La abogada que lucha contra las restricciones de ciudadanía italiana
Una abogada argentina radicada en Italia, Mónica Restanio, se ha destacado en la lucha judicial contra la reciente reforma que ha complicado el acceso a la ciudadanía italiana por descendencia. Su trabajo ha tenido un impacto significativo, ya que sus argumentos fueron considerados tanto por la Corte Constitucional como por la Corte de Casación. Esto podría cambiar el destino de miles de bisnietos y tataranietos de italianos que se ven afectados por las nuevas restricciones impuestas por el gobierno de Giorgia Meloni.
Decreto Tajani: Nueva ley y sus implicaciones
El centro de la controversia es el Decreto Tajani, aprobado en 2025, que limita el reconocimiento de la ciudadanía iure sanguinis para los descendientes nacidos en el extranjero. Anteriormente, muchas generaciones pudieron solicitarla más fácilmente, pero ahora la reforma establece que solo podrán acceder automáticamente aquellos que sean hijos o nietos de ciudadanos italianos bajo ciertas condiciones. Esto ha dejado a una gran parte de los bisnietos y tataranietos fuera del proceso.
El gobierno italiano defiende esta medida argumentando que busca frenar el uso indiscriminado de la ciudadanía italiana. El canciller, Antonio Tajani, ha calificado el pasaporte italiano como un “producto comercial” y ha interrogado a aquellos que lo solicitan únicamente para beneficiarse de los privilegios de la Unión Europea.
Desarrollo judicial y los argumentos de Restanio
Restanio ha liderado la ofensiva judicial apenas se implementaron las nuevas restricciones. La Corte Constitucional de Italia ha decidido remitir una consulta al Tribunal de Justicia de la Unión Europea para evaluar la compatibilidad de las nuevas restricciones con la legislación comunitaria.
De manera simultánea, la Corte de Casación emitió un fallo crucial que respalda la interpretación de Restanio y del abogado Leo Piccininni. En este fallo, los magistrados afirmaron que la ciudadanía iure sanguinis es “un derecho subjetivo fundamental, permanente e imprescriptible”, adquirido al momento del nacimiento. Además, cualquier pérdida de este derecho solo puede ocurrir por decisión voluntaria del ciudadano. Esto rechaza cualquier posibilidad de interpretación que implique una renuncia automática del derecho debido a circunstancias ajenas a la voluntad del descendiente.
Posibles consecuencias y recomendaciones
El proceso de consulta al Tribunal de Justicia de la Unión Europea se prevé que dure alrededor de un año y medio. Mientras tanto, Restanio sugiere que una de las salidas más probables es que Europa obligue a Italia a instaurar un régimen de transición para quienes han quedado excluidos por la reforma. También se espera que el tribunal europeo cuestione el criterio temporal establecido por la ley, que delimita hasta el 27 de marzo de 2025 para acceder al reconocimiento de la ciudadanía.

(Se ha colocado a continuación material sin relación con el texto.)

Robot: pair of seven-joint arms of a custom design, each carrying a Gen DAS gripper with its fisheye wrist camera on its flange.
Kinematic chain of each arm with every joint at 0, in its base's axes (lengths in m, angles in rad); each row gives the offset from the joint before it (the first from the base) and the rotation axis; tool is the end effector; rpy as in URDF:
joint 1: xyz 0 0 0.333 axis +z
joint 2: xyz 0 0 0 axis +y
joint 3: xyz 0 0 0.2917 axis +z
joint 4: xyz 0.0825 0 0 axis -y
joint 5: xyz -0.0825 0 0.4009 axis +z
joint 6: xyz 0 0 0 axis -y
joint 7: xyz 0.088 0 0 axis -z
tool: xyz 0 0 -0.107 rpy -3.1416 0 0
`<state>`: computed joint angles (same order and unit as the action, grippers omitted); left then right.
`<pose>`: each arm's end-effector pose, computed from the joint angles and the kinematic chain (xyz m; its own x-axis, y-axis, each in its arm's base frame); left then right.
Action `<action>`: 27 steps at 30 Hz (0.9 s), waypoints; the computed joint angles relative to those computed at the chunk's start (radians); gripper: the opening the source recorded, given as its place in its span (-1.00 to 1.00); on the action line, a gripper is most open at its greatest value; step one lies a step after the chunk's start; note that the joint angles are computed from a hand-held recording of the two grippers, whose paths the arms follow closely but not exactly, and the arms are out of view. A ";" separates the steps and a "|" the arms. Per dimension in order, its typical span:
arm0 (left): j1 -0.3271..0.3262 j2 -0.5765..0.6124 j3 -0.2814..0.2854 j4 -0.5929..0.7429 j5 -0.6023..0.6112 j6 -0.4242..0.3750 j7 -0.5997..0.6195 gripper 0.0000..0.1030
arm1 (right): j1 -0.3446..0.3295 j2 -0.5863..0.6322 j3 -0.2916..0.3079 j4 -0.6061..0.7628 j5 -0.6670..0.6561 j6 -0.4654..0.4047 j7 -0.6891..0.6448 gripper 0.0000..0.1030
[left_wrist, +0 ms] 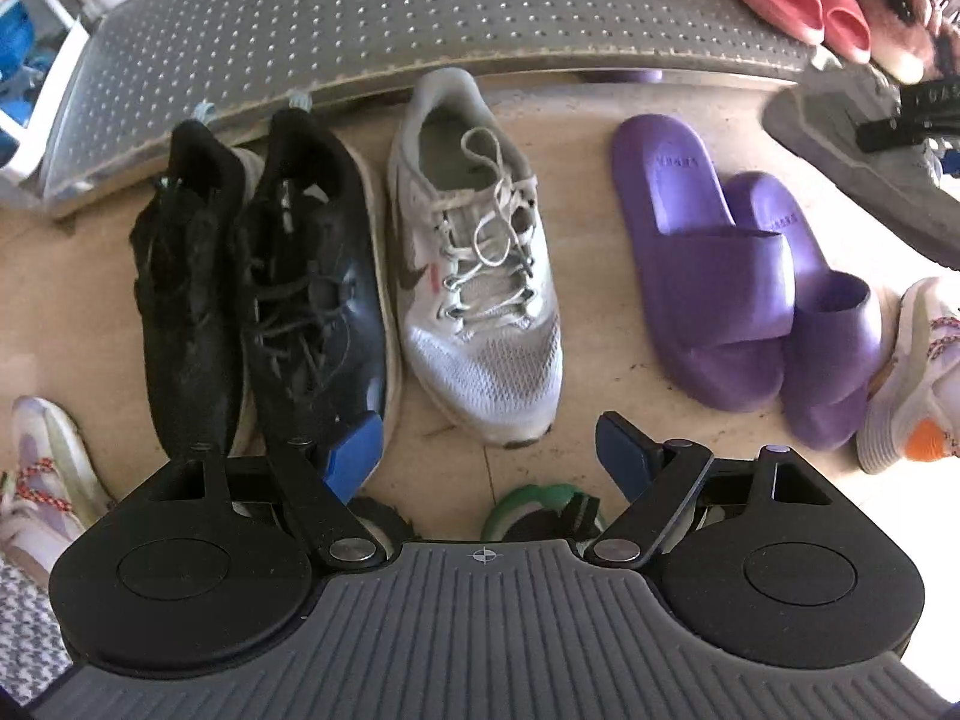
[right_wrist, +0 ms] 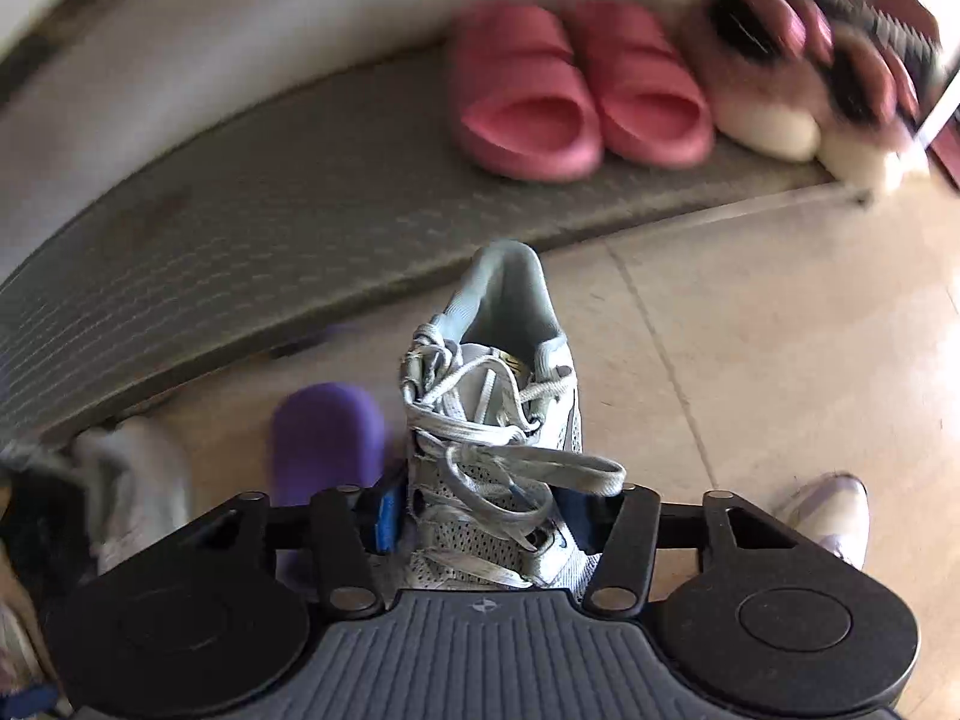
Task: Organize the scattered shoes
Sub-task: 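Carry the grey-white sneaker beside its mate, lower it, open the right tool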
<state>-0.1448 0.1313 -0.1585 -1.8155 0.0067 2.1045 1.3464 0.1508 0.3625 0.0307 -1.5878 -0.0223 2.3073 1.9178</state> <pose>0.5992 -0.1838 0.4500 -0.0824 -0.9954 0.0494 -0.9857 0.0741 -0.1515 0.6923 0.1240 0.4352 -0.1373 -0.9844 -0.1096 -0.9284 0.1665 -0.3321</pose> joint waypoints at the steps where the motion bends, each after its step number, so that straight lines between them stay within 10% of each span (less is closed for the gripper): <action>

Para aquellos que buscan obtener la ciudadanía italiana, Restanio les aconseja no abandonar el proceso. Recomienda enviar una carta certificada al consulado correspondiente, asegurando así una reserva de derechos respecto a la situación jurídica que existía antes de la implementación del Decreto Tajani. Este paso podría ser fundamental para demostrar el interés del solicitante mientras avanza la revisión judicial de la reforma. Además, sugiere que quienes no hayan comenzado el trámite deben preparar la documentación y consultar a profesionales especializados, ya que el proceso para obtener la ciudadanía empieza mucho antes de la solicitud formal.
El futuro del derecho a la ciudadanía
Si se aceptan las argumentaciones actualmente bajo análisis, las resoluciones futuras de la justicia italiana y del Tribunal de Justicia de la Unión Europea podrían redefinir el acceso a la ciudadanía por descendencia. Esto podría abrir nuevamente las puertas para miles de bisnietos y tataranietos de italianos en todo el mundo, cambiando el panorama actual de acceso a la ciudadanía.